_THE TASK:_
Below are some records; repeat them all exactly, minus the pictures.

(INFORMATION PROVIDED)

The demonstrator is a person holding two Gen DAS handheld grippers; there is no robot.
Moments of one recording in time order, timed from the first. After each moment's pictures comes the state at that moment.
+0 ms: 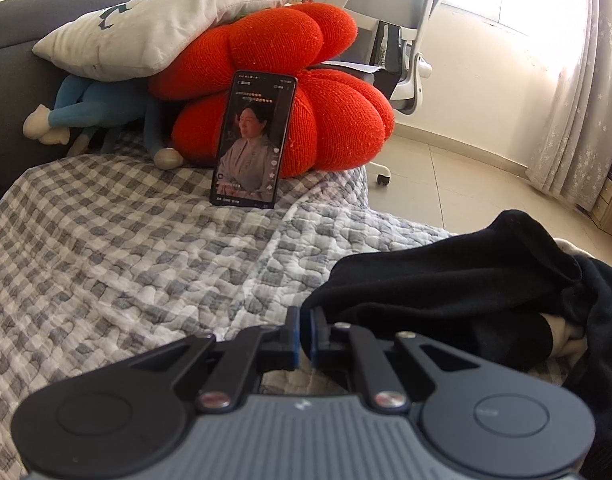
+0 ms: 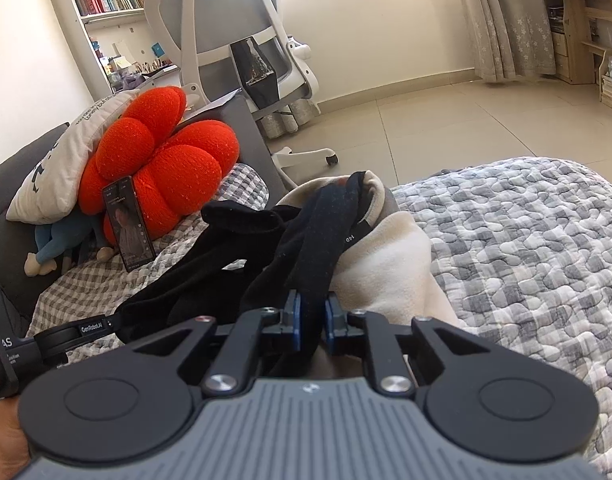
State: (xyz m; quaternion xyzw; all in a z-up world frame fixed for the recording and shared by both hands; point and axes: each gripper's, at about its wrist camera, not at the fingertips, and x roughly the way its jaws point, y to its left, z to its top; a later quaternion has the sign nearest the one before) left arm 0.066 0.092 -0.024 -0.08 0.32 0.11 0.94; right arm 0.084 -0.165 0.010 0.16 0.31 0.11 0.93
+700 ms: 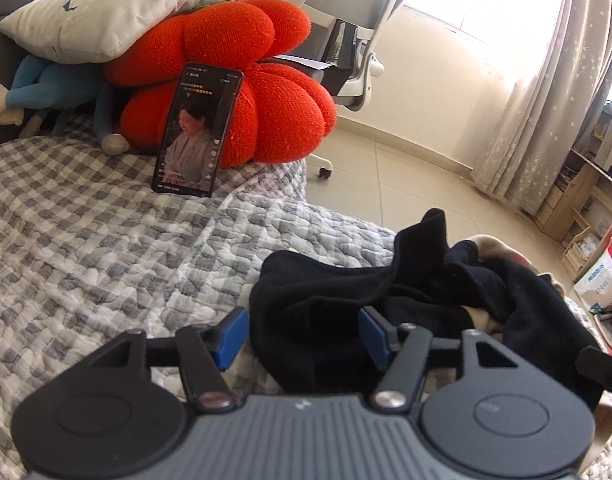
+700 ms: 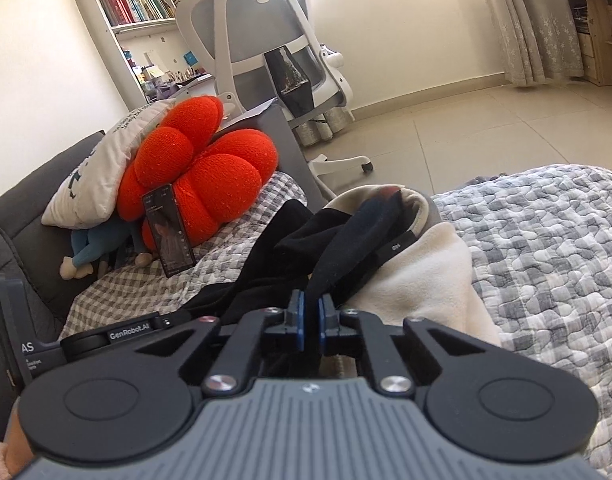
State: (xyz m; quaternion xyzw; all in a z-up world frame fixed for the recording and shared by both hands) left arm 0.053 0.083 -0.010 -0.15 0.32 0.01 0.94; right arm 0.074 -0.159 0.019 0.19 0.29 0.17 0.92
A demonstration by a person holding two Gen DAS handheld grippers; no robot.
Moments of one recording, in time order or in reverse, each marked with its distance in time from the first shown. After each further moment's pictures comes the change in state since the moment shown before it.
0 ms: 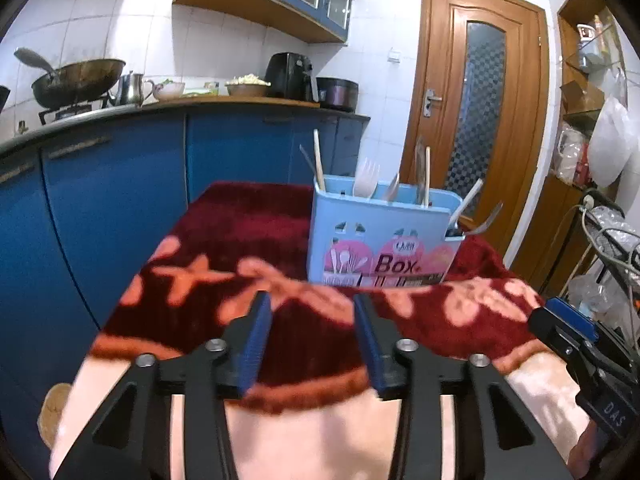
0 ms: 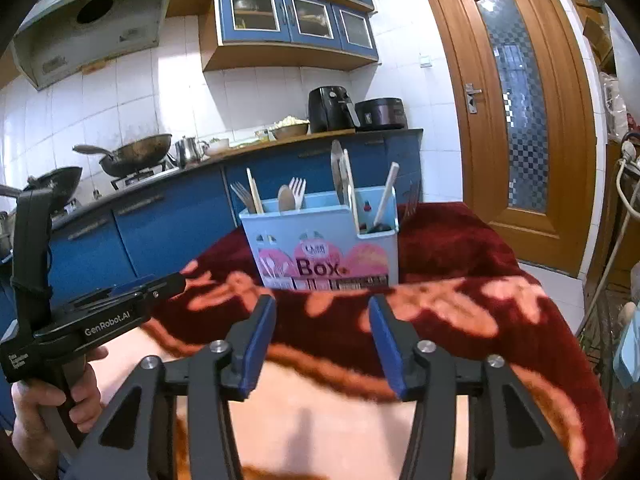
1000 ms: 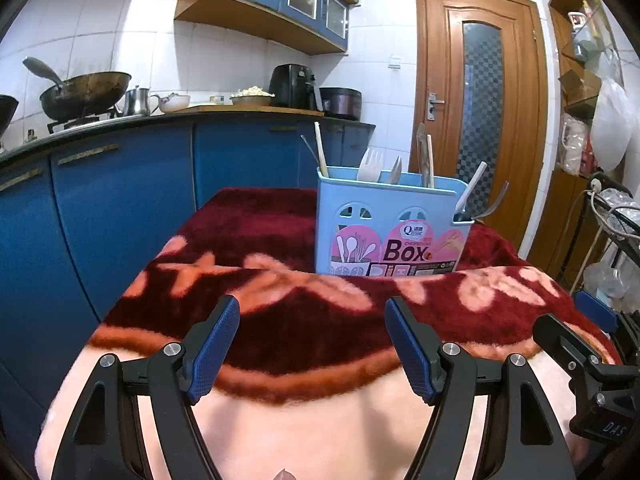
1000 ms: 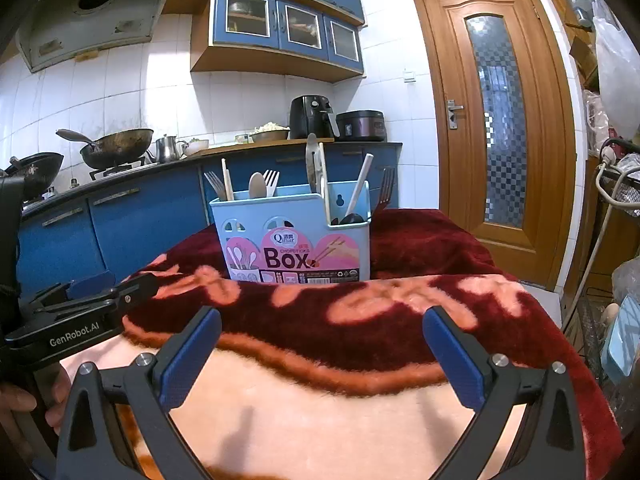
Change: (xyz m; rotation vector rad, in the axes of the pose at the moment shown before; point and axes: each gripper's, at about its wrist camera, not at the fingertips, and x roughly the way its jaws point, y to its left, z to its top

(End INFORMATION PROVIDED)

_SOLVED PROBLEM:_
The demonstrator is a person holding two Gen DAS handheld grippers; there is no robot.
Moments of one recording in time order, timed from the first. After each moment's pictures comes the state at that moment.
+0 ms: 
+0 ms: 
State: (xyz m; quaternion xyzw; all in a z-up world frame fixed for the recording and shared by both hands; point and axes: each gripper's, at about its wrist camera, not at the fingertips, and x roughly the way its jaws point, y to its left, z to its top; a later quaternion has the sign nearest the one before) left arm 0.066 0.092 -0.024 -0.08 0.32 0.11 0.94; right arm 0.084 -0.165 0.010 0.16 0.31 0.11 0.93
+700 ms: 
+700 ms: 
State: (xyz m; quaternion xyzw; all in a z-up world frame fixed for the recording and shared by both hands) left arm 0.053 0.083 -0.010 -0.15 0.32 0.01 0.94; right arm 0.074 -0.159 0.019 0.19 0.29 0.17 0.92
A demonstration by a person holding two Gen DAS handheld grippers; no robot.
Moments of one recording, in time order or in reverse, each marked with its distance in time from the first shown. After each further moment's pictures comes the change in state since the moment shown before it.
0 ms: 
0 ms: 
1000 ms: 
1000 ms: 
Change: (xyz m; rotation vector rad, in the axes of the pose at the moment shown before; point and axes: each gripper's, at about its wrist camera, not at the fingertips, and x roughly the way its jaws point, y to its left, z to its top

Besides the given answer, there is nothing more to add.